The leading telecom operator's revenue stood at Tk 40.10 billion for July-September this year, registering a 1.4 per cent growth over the same quarter last year, according to its financial statements published on Sunday.
Earnings per share stood at Tk 5.56 in the September quarter this year, down from Tk 5.59 per share in the same quarter a year before.
The GP attributed higher depreciation and amortization costs from capitalization of 20 MHz spectrum and rooftop leases to the decline in profit.
In this quarter, total cost increased by 1 per cent year-on-year, with the cost of goods sold down by 12.5 per cent, which was partially offset by a 3.5 per cent increase in operating expenses.
"The main drivers continue to be high energy costs as well as operation and maintenance costs from IT and network modernization," the company said.

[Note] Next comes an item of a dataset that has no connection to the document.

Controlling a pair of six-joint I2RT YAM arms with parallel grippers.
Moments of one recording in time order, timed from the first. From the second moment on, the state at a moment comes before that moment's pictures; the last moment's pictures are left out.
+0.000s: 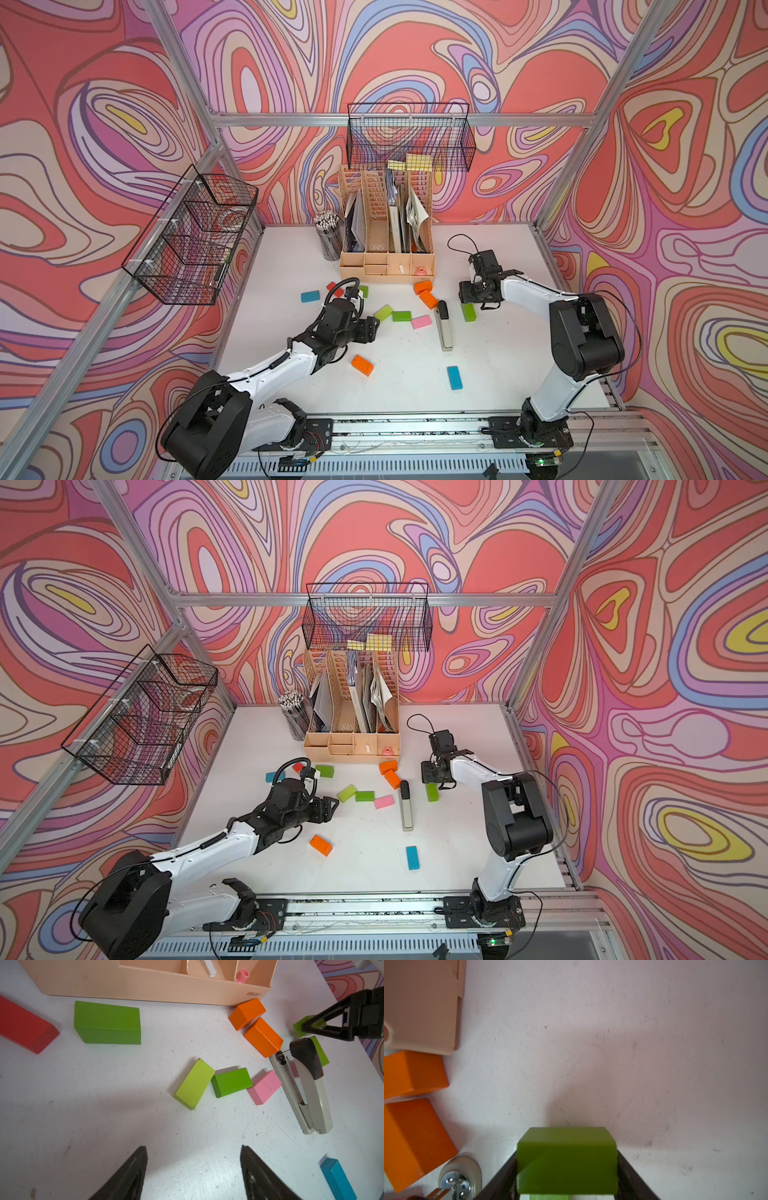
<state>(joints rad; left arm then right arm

GP reported a total subscriber base of 85.6 million at the end of the September quarter, a 1.2 per cent growth over the same quarter last year. This quarter saw a 4.8 per cent increase in 4G users, with total data users reaching 51.2 million.
The telecom operator has been navigating a challenging economic downturn, which has put significant pressure on businesses across sectors, including telecom.
Despite the tough macro environment, strategic measures are starting to yield results. GP remained focused on growth strategies and showed stability in performance by delivering consistent top-line growth.
The company maintained strong profitability, achieving an EBITDA margin of 58.9 per cent, up 1.7 percentage points year-on-year in the September quarter.
EBITDA is a measure of a company's profitability that shows earnings before interest, taxes, depreciation, and amortization.
Grameenphone's resilient financial position has enabled it to invest in long-term network and digital capabilities while maintaining healthy returns.
GP's nine-month profit, however, plunged 23 per cent year-on-year to Tk 22.64 billion through September this year, while revenue dropped 1.6 per cent to Tk 119.5 billion amid a challenging economic environment.
Annual Performance
Despite the challenging macroeconomic environment, GP secured a 10 per cent year-on-year growth in profit to Tk 36.4 billion in 2024, the highest in three years, supported by operating efficiency.
Buoyed by the profit growth, the telecom operator paid a total of 330 per cent cash dividends for 2024, the highest-ever dividend by GP since its listing.
However, GP registered a 0.17 per cent year-on-year decline in revenue, posting Tk 158.44 billion for 2024, owing to cautious consumer spending, particularly on data, in an adverse business climate.
Stock Performance
Having remained stuck on the floor at Tk 286.7 per share on the Dhaka Stock Exchange for more than 18 months until January 2024, GP's stock slid gradually to Tk 222.2 per share in June last year after the removal of the price restriction in February of that year.
After the fall of the Hasina-led government on August 5 last year, the stock surged 40 per cent within the next 10 days to reach Tk 387 per share due to over-enthusiasm among investors. Since then, GP's stock has experienced a correction.
It closed at Tk 286.1 per share on the prime bourse on Sunday, shedding 0.60 per cent over the previous day.